I use yoghurt a lot in my cooking and just for eating, especially after one of those all too frequent African tummy upsets.

I make it using powdered milk. I prefer powdered milk because it will be sterilised and I use bottled mineral water for the same reason. I can also mix up a richer mixture for a real full fat yoghurt.

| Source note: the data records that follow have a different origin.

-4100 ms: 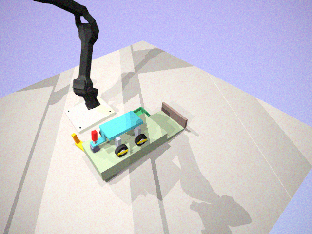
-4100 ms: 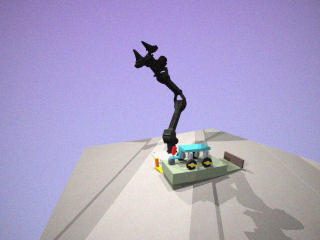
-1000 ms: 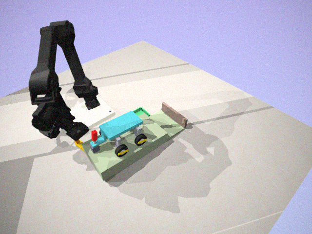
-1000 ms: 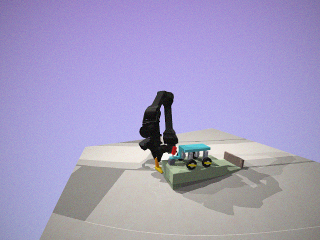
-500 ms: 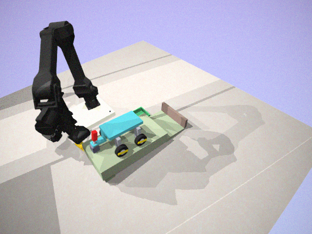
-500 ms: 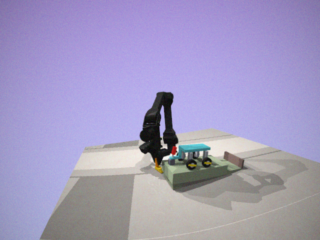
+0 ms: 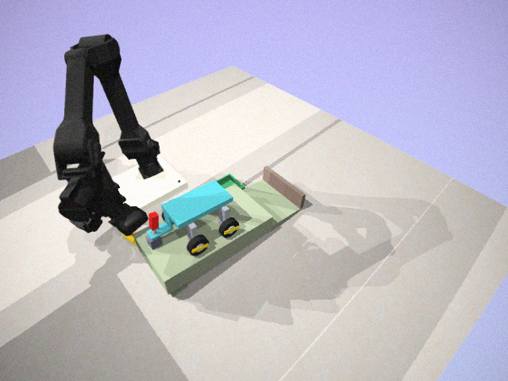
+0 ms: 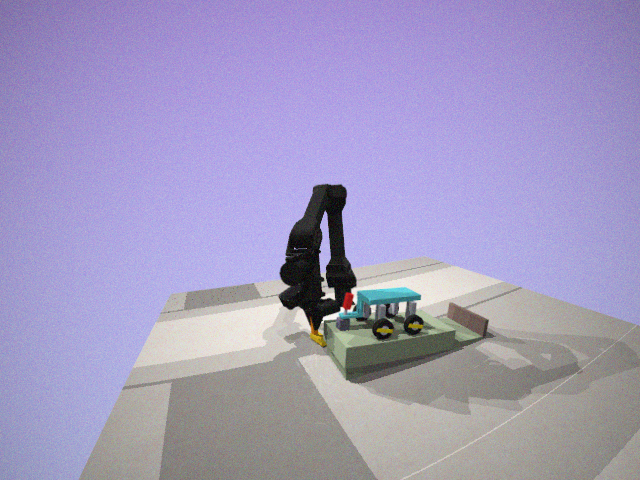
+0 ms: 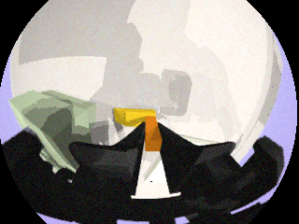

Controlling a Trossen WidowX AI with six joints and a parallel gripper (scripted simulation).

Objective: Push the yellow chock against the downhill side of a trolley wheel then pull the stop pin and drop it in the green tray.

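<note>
Now: the red-headed stop pin 130 mm ahead of my gripper tip, 100 mm above it and 60 mm to the left of it. Also, from my gripper tip: yellow chock 20 mm ahead, 10 mm to the left, 10 mm below; pale green ramp 160 mm to the left, 140 mm ahead, 20 mm above; cyan-topped trolley 160 mm to the left, 140 mm ahead, 80 mm above.
</note>
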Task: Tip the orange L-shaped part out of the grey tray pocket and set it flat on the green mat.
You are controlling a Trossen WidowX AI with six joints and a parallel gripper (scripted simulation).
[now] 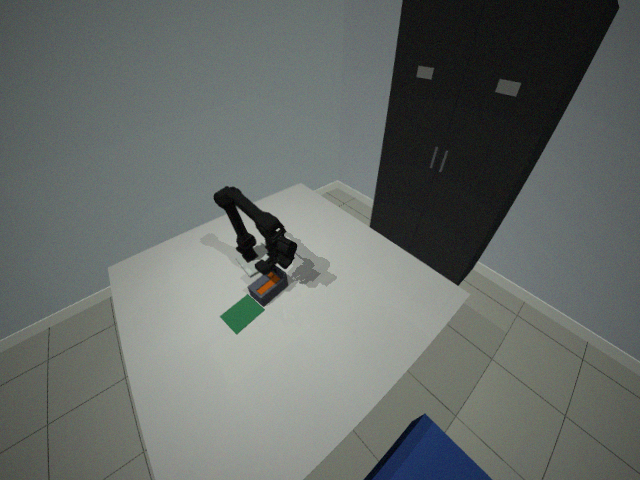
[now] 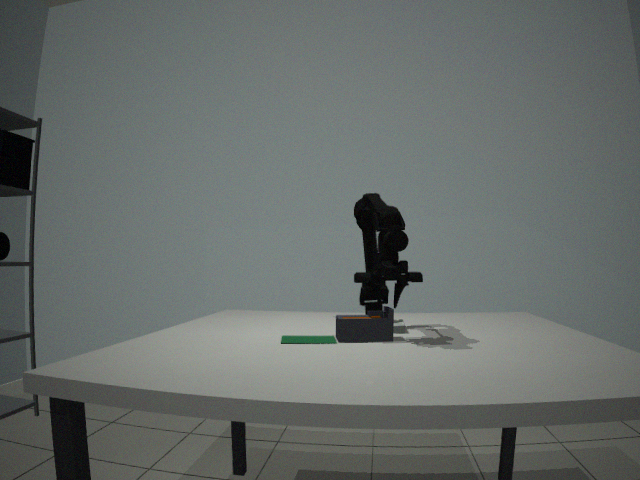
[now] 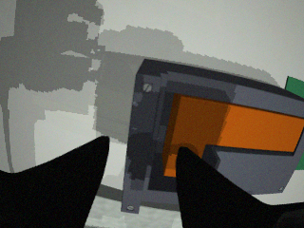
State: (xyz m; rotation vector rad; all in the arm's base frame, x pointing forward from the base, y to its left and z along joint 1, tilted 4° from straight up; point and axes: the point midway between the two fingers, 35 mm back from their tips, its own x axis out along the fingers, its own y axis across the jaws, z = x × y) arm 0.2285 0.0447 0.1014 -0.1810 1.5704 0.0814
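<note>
Now: the orange L-shaped part 60 mm to the right of my gripper tip and 40 mm below it. The rest, counted from my gripper tip: green mat: 220 mm to the right, 100 mm below, 30 mm ahead.
</note>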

I thoroughly clean a large plastic bucket (it should be one with a close fitting lid) and then mix up a batch of powdered milk about 20% thicker than recommended if it were to be reconnstituted as drinking milk and then pour off a few pints and heat it up so that it is hot, not boiling. If it is just too hot for you to stick your finger in it, then the temperature is about right. Then I pour it back into the bucket with the rest of the mixture, give it a good stir and then add the starter (a tub of the last batch), give it a good stir and bang the lid on.

On the work surface in the kitchen, I lay out some towels, place the bucket in the middle and then wrap the bucket up in the towels as insulation.

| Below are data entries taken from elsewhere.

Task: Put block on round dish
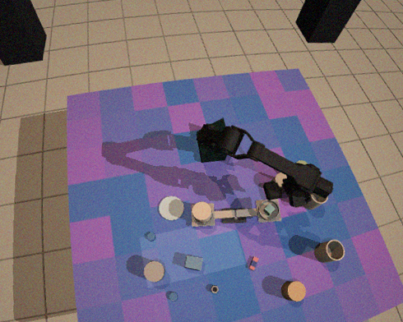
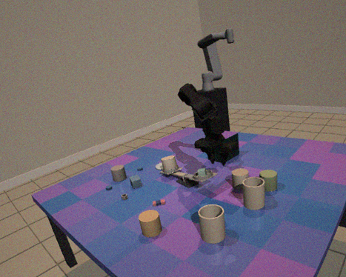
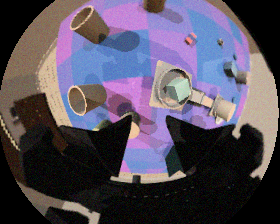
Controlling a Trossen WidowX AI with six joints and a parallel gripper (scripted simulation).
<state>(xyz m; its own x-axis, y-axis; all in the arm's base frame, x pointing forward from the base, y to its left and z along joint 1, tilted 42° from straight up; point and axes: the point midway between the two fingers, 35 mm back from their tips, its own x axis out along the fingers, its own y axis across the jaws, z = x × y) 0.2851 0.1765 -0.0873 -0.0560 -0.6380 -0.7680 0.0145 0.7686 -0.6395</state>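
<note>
Now: the greenish block 6 cm to the right of my gripper tip, 4 cm ahead of it and 3 cm below it. Also, from my gripper tip: green-topped cylinder (16 cm to the left, 10 cm behind, 8 cm below); small balance (18 cm to the right, 10 cm below, 3 cm ahead); orange cylinder (34 cm ahead, 8 cm below, 4 cm to the right).
</note>
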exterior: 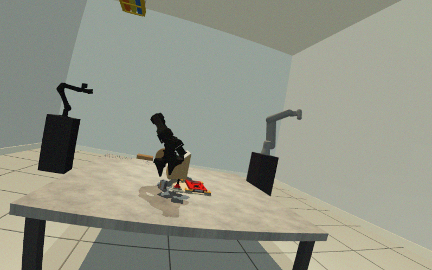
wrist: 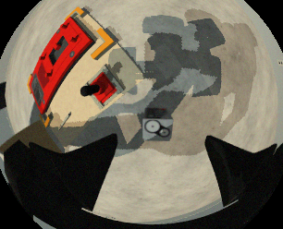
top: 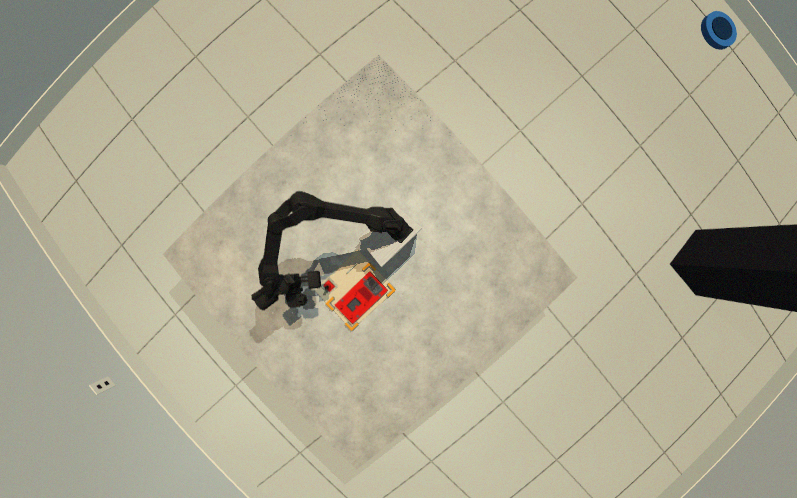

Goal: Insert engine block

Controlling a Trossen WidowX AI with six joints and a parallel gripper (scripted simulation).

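Now: gripper tip 10 mm past the grey engine block and 50 mm above it.
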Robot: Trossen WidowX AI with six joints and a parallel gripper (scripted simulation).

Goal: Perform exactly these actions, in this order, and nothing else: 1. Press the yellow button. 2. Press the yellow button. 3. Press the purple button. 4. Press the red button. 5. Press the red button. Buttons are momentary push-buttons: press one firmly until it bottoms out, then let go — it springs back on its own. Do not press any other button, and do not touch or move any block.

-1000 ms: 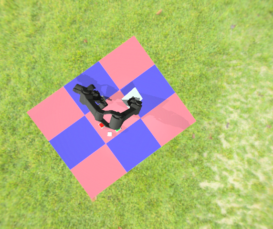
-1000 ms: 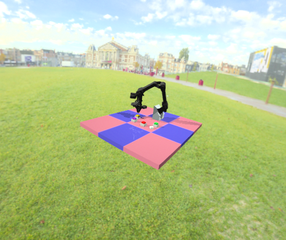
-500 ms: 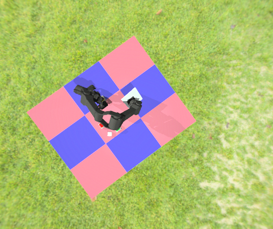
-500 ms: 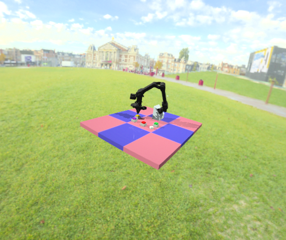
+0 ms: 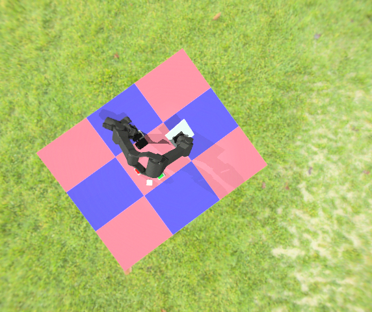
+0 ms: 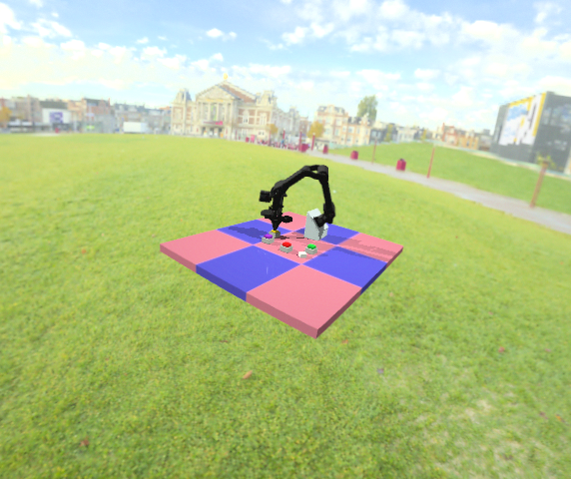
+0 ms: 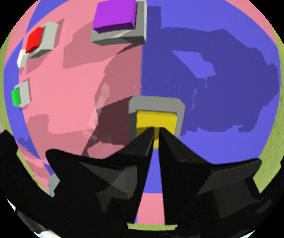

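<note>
My gripper tip is now 1 cm above the yellow button. The rest, counted from my gripper tip: green button (27 cm to the left, 6 cm ahead); then red button (16 cm to the left, 13 cm ahead); then purple button (11 cm ahead, 3 cm to the left).
</note>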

We have a relatively high ambient temperatures here but no more than California in the summer and in winter, I guess your house must have its warm and cosy spots.

After a few hours, I cannot resist taking a peek and giving the mixture a stir but within about six or seven hours you will have a rich, creamy yoghurt with none of this messing around with thermometers etc.

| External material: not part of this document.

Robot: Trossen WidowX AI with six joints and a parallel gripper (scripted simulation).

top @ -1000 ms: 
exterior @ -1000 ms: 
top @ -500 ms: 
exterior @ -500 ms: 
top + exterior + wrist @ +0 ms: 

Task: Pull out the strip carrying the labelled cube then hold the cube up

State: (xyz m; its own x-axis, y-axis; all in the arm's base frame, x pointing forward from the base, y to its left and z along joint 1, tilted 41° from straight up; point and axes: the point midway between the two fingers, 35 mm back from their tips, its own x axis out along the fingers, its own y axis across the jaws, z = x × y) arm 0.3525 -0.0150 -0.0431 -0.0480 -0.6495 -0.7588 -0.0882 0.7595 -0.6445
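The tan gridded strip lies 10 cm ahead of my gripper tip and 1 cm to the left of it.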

It tastes really nice and is an essential ingredient for most curries, especially as a base for a spicy marinade.

Maybe I should do a video?

Josh said...

You really should do a video on this process. It sounds similar to the crock pot method I use, which I suppose it should, the idea being to get milk hot, but not too hot, and then add something that likes warm milk.

Many people have problems getting the consistency right, and I think your mix could give folks some confidence. I don't use powdered milk (too expensive compared to our whole milk options), and I do end up with a tad runny yogurt, but we are okay with that.

The buttermilk I had sitting next to the wall heater (and later, the oven), became very, very thick; I think I made sour cream. It's been great for making American buttermilk biscuits.

Hippo said...

I'll need to get my brother to send me a cheap digital video camera from Germany. My video camera still uses tape...

Have you got a recipe for flat (pancake thickness) bread that I can use for wrapping doner kebabs? The usual stuff is unleavened made with flour, water and salt but I fancy something made with all this yoghurt we will be producing.

Guess the economics of this place are twisted. Powdered milk is way cheaper. We cannot get fresh milk here, just UHT in packets but having tried it both ways, I get a better result with the powdered milk. I would love to have a pint of milk straight from the chiller on a dairy farm...

Josh said...

Hippo, I would guess you could just replace the water w/ the yogurt, or a yogurt/water mix, if it's too thick. I make Indian fry bread with 1/2 wheat flour, 1/2 oat flour, and a pinch or so of baking powder. Buttermilk or yogurt can be used for the liquid. The ratio is usually about 1:3 liquid to flour. Add cinnamon, et. al., for different flavors. Fry in oil.

It won't wrap too well, though.

For flapjacks, you can't go wrong with Bob's Red Mill oatmeal pancakes:

Substitute yogurt for the milk, and if need-be, add a little water and a little baking soda into the yogurt first.